**Your goal:** Output the complete listing. Match it exactly.

Source material section start

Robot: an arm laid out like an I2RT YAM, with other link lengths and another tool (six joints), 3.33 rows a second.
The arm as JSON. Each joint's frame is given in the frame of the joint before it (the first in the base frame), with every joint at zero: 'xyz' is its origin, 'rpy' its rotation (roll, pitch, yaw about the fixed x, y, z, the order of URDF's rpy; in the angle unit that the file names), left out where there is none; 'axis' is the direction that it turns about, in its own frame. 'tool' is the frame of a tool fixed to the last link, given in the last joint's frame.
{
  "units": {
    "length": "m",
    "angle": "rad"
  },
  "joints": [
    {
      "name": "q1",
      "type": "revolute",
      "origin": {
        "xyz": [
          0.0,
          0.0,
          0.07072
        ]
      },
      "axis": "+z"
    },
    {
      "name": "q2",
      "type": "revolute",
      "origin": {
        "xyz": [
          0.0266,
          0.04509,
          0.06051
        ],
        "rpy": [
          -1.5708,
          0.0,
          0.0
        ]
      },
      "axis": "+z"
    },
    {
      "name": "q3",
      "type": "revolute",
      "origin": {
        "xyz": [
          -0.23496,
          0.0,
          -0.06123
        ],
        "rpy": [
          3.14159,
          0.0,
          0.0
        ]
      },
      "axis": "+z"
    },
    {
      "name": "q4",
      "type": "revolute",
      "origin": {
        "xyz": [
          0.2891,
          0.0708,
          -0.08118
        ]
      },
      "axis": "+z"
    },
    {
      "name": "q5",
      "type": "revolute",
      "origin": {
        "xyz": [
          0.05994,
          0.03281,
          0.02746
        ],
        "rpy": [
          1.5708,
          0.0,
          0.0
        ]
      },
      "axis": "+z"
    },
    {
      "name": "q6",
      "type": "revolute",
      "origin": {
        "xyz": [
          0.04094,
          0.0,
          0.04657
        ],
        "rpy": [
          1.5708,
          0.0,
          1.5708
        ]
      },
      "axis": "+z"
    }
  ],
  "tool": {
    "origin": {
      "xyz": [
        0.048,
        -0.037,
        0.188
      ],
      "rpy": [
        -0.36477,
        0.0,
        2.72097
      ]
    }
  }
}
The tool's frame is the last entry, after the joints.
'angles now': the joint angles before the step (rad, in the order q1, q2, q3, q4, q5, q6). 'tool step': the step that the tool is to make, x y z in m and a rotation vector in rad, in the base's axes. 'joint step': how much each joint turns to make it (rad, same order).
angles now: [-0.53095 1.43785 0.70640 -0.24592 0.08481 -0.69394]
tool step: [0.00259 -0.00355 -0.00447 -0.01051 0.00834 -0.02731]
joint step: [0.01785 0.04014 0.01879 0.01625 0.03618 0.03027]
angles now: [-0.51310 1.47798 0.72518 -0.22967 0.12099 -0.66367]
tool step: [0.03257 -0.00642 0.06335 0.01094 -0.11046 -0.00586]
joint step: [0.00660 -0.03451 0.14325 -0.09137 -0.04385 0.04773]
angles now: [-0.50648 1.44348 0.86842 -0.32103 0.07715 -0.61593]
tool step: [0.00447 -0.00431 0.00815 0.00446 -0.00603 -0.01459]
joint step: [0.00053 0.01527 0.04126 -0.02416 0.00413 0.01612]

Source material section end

**Solution:**
Robot: an arm laid out like an I2RT YAM, with other link lengths and another tool (six joints), 3.33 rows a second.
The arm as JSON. Each joint's frame is given in the frame of the joint before it (the first in the base frame), with every joint at zero: 'xyz' is its origin, 'rpy' its rotation (roll, pitch, yaw about the fixed x, y, z, the order of URDF's rpy; in the angle unit that the file names), left out where there is none; 'axis' is the direction that it turns about, in its own frame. 'tool' is the frame of a tool fixed to the last link, given in the last joint's frame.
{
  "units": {
    "length": "m",
    "angle": "rad"
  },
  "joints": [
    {
      "name": "q1",
      "type": "revolute",
      "origin": {
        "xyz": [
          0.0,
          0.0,
          0.07072
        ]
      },
      "axis": "+z"
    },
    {
      "name": "q2",
      "type": "revolute",
      "origin": {
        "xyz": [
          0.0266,
          0.04509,
          0.06051
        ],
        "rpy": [
          -1.5708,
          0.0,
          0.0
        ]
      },
      "axis": "+z"
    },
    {
      "name": "q3",
      "type": "revolute",
      "origin": {
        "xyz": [
          -0.23496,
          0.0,
          -0.06123
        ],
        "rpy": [
          3.14159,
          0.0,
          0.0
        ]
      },
      "axis": "+z"
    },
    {
      "name": "q4",
      "type": "revolute",
      "origin": {
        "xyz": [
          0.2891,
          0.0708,
          -0.08118
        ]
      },
      "axis": "+z"
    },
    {
      "name": "q5",
      "type": "revolute",
      "origin": {
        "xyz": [
          0.05994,
          0.03281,
          0.02746
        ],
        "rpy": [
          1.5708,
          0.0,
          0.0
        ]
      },
      "axis": "+z"
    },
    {
      "name": "q6",
      "type": "revolute",
      "origin": {
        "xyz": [
          0.04094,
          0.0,
          0.04657
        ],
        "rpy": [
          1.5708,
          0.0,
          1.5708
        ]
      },
      "axis": "+z"
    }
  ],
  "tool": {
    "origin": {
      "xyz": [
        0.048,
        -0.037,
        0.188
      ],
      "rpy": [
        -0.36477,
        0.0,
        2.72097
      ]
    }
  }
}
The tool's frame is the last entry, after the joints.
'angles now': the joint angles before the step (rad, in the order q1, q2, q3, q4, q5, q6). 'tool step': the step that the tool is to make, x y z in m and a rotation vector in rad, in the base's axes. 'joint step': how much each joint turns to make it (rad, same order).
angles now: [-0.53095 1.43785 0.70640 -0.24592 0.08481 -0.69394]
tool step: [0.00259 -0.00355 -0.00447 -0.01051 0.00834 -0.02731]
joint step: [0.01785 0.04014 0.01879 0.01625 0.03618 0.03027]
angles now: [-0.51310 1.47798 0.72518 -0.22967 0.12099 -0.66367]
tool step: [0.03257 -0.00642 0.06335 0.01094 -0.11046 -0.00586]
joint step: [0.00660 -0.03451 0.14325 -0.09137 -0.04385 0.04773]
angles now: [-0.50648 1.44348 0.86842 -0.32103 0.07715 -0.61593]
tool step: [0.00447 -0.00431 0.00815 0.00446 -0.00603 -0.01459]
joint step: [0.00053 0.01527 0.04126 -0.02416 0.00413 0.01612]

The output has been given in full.